# MY CAR is dead as a door nail



## seagull (Aug 13, 2011)

i have an 05 gto manual.....so in the morning i tried to start my car, it didnt start,it made click noise(starter, but only one click) and all the lights flickered and went out( the odometer and the radio clock). the lights came on i put the key to on and the abs fault light and traction control off came on after the start up self check, then everything went out.but when it came back on i had enough power to open the window n everynow and then i could use the fob to lock the door
later in the day i put a new battery thinking might be that and turned the key and all the lights went out and no click from the starter and about a minute later the odometer n radio clock came back on.

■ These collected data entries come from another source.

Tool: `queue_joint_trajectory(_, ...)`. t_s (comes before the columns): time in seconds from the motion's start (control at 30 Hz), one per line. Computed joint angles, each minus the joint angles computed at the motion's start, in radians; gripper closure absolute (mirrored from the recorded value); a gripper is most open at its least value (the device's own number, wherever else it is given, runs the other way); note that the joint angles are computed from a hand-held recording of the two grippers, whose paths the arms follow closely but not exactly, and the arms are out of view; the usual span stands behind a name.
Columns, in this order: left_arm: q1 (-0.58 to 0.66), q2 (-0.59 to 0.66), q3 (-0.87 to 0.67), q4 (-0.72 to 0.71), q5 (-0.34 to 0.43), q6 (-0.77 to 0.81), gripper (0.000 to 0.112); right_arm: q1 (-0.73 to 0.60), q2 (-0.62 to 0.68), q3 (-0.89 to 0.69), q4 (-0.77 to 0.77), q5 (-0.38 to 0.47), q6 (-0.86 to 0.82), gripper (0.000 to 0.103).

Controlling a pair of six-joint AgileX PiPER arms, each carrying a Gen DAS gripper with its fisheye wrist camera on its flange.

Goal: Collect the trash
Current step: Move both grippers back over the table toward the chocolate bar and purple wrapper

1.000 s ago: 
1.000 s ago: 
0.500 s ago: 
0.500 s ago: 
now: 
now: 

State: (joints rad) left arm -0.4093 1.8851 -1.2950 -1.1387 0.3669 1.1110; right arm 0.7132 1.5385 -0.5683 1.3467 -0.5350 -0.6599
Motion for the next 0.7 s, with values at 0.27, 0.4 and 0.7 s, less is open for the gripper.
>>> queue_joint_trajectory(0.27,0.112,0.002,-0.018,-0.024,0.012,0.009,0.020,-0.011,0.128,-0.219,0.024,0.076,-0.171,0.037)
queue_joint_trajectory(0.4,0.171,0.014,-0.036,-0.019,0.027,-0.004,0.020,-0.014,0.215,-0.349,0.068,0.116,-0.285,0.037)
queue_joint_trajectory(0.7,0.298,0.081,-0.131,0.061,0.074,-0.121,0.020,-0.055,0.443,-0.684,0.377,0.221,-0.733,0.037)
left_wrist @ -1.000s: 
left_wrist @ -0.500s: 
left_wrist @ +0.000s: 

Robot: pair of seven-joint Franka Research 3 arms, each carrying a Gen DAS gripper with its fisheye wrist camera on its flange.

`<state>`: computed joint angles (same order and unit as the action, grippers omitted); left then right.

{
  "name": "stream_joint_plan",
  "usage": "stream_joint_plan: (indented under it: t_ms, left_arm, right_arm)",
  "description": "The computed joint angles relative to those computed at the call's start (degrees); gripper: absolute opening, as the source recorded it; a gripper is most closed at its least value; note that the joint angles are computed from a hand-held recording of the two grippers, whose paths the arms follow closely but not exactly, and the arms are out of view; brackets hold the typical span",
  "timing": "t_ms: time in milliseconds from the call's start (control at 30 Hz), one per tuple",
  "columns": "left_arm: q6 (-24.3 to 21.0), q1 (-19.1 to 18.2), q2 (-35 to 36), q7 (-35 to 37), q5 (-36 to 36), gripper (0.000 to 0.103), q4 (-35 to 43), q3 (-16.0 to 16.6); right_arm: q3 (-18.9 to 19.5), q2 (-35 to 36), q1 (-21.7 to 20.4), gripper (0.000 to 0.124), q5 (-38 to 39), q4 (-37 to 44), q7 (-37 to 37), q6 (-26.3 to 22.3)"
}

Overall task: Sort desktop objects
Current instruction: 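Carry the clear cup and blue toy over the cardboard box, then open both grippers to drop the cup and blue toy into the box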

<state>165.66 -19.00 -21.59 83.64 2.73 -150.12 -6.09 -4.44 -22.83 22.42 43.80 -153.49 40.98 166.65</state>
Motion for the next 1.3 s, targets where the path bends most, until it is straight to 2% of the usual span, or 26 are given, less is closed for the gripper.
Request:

Any ideas would be greatly appreciated.


----------



## Ponyboy (Feb 26, 2011)

My guess is the BCM. Mine did this when I took it out this year. After doing what your's is for about a week, it all died completely. New battery and w/ my buddies BCM, the interior and accessories all worked. The car didn't start until I had a new BCM and PCM(that was also bad) put in and new FOBs. If anyone one of the computers is messed up, the car won't be allowed to start because of a security feature.


----------



## svede1212 (Nov 1, 2005)

BCM or the starter is shorted to ground.


----------



## Papa Rad (Apr 30, 2012)

mine did crap similar to this, the one click and now enough power stuff. it was my positive battery connector, the stock one was corroded really bad and broke not making good contact. after putting on a new one, good as new.


----------



## seagull (Aug 13, 2011)

it was the battery connectors.... , i clean it before but not good enough i guess... i cleaned it with baking soda and water n scrape the connection point with a screwdriver to get fresh metal and it started right up.

thanks for your help everyone it saved me the hassle of bringing it to the stealership.


----------



## Papa Rad (Apr 30, 2012)

seagull said:


> it was the battery connectors.... , i clean it before but not good enough i guess... i cleaned it with baking soda and water n scrape the connection point with a screwdriver to get fresh metal and it started right up.
> 
> thanks for your help everyone it saved me the hassle of bringing it to the stealership.


Glad you got it fixed! keep them clean so you dont have to replace them like I did. the positive one is a pain.


----------